Beyond those broad similarities and largely unified goal, a random walk through various white papers does bring out a few differences.
–Putting aside the hysteria that has infected much of the cryptocurrency world, ICOs initially had a legitimate reason to exit. The ICO was designed in part not just to make developers wealthy, but also to provide a base of funding to create open source software, which can be difficult to monetize. But a blockchain protocol called IMMLA, which had a successful ICO last year, spells out in its white paper how it would claim a percentage of every transaction on its blockchain protocol. It said that IMMLA would take 1% from any financial transaction completed on its platform, estimates that it would “occupy” at least 1% of what it calls “global cargo transportation services.” “Thus, financial transactions via IMMLA will be at the level of 1% * $1 trillion = $10 billion per year. Revenue: 1% of these transactions = $100 million per year.” IMMLA also says its revenue would be provided by “Other third-party and built-in paid services: advertising, analytics, banking services, accounting services, arbitration, insurance, customs clearance, etc.”
What it doesn’t mention, but which some blockchain protocols have projected as a source of revenue, would be to build the support network for the software that runs the platform. Still, the IMMLA revenue projections were more specific than what was found in most white papers, which generally had revenue projections only on what the ICO would bring, but not on any continuing businesses.
What about brokers?
–The role of brokers: two separate white papers have very different takes on the future role of brokers in a world where distributed ledger technology is deeply embedded in the supply chain. Conventional wisdom is that DLT, being a technology that would disrupt intermediaries, would be devastating if not fatal to the voice brokerage industry.
ShipChain’s white paper sums up this view: “The ShipChain blockchain will supplant the need for brokers by allowing carriers the ability to find shipments and intelligently route their team for multimodal transportation based on factors such as distance, traffic, weather conditions, fuel use and more.”

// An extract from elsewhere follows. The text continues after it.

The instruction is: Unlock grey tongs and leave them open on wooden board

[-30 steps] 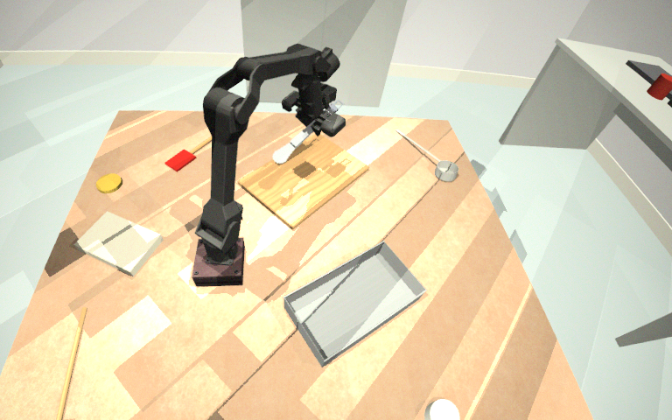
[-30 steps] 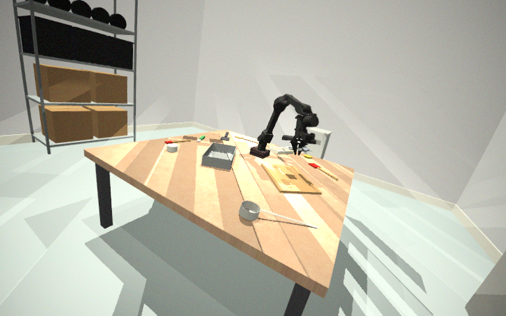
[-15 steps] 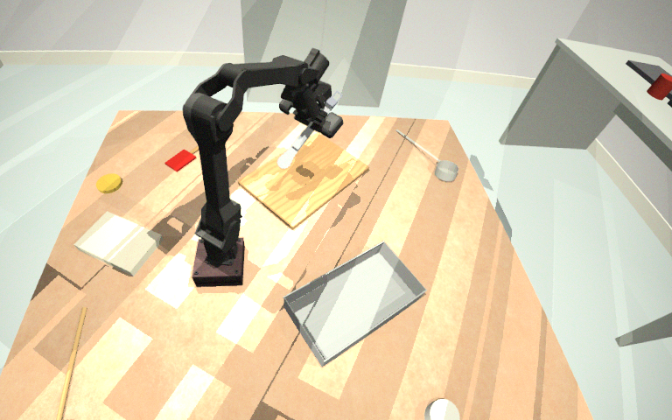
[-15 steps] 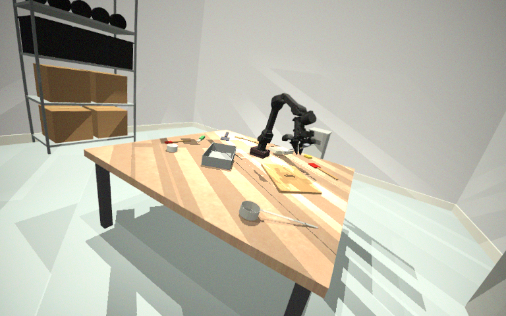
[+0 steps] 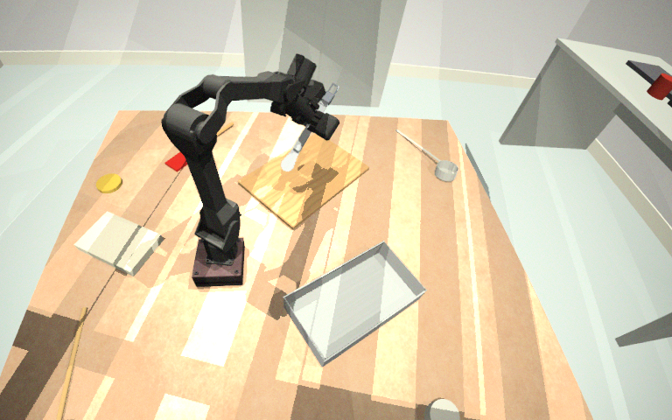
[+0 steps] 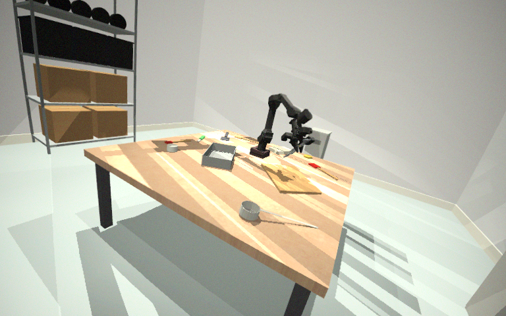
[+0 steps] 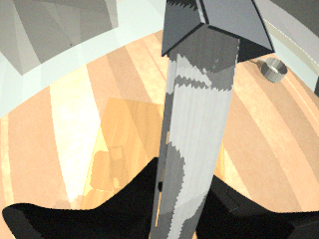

But the Fr8 proposal views brokers as still important in a market where Fr8’s protocol becomes dominant. “Fr8 doesn’t want to eliminate brokers entirely – quite the contrary,” it writes in its white paper. “We believe individual brokers will exist in the marketplace as representatives of shippers or carriers, much as they do today. But we want to give every broker access to the tools and information they need to operate effectively and capture the full rewards for their hard work. Today’s brokers exist primarily as liaisons of relationships. Now independent brokers can enter the Fr8 ecosystem as enablers–a critical asset for optimizing our network of shippers and carriers.”